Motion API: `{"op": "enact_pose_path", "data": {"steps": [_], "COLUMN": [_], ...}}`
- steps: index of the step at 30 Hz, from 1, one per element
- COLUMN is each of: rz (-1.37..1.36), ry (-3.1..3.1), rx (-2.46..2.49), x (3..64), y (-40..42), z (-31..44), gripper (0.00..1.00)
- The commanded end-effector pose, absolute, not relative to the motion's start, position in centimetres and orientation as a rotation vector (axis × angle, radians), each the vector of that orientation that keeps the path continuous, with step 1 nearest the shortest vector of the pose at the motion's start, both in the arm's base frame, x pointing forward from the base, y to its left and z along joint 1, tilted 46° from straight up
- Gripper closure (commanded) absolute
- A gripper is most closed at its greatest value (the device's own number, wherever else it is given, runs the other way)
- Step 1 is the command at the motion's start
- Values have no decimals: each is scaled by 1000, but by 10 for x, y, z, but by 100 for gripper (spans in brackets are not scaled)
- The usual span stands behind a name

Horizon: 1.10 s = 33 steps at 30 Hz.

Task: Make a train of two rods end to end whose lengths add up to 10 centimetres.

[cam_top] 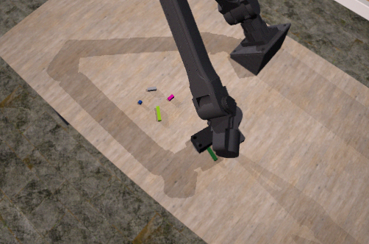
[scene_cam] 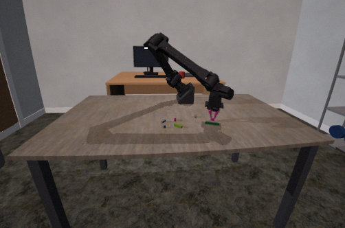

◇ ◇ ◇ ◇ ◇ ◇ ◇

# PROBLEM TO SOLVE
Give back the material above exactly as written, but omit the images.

# ANSWER TO THE EXERCISE
Motion API: `{"op": "enact_pose_path", "data": {"steps": [_], "COLUMN": [_], ...}}`
- steps: index of the step at 30 Hz, from 1, one per element
- COLUMN is each of: rz (-1.37..1.36), ry (-3.1..3.1), rx (-2.46..2.49), x (3..64), y (-40..42), z (-31..44), gripper (0.00..1.00)
- The commanded end-effector pose, absolute, not relative to the motion's start, position in centimetres and orientation as a rotation vector (axis × angle, radians), each the vector of that orientation that keeps the path continuous, with step 1 nearest the shortest vector of the pose at the motion's start, both in the arm's base frame, x pointing forward from the base, y to its left and z along joint 1, tilted 46° from straight up
- Gripper closure (commanded) absolute
- A gripper is most closed at its greatest value (the device's own number, wherever else it is given, runs the other way)
- Step 1 is the command at the motion's start
- Values have no decimals: each is scaled by 1000, but by 10 for x, y, z, but by 100 for gripper (spans in brackets are not scaled)
- The usual span stands behind a name

Horizon: 1.10 s = 33 steps at 30 Hz.

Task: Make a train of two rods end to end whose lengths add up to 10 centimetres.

[cam_top] 
[scene_cam] 

The answer is now complete.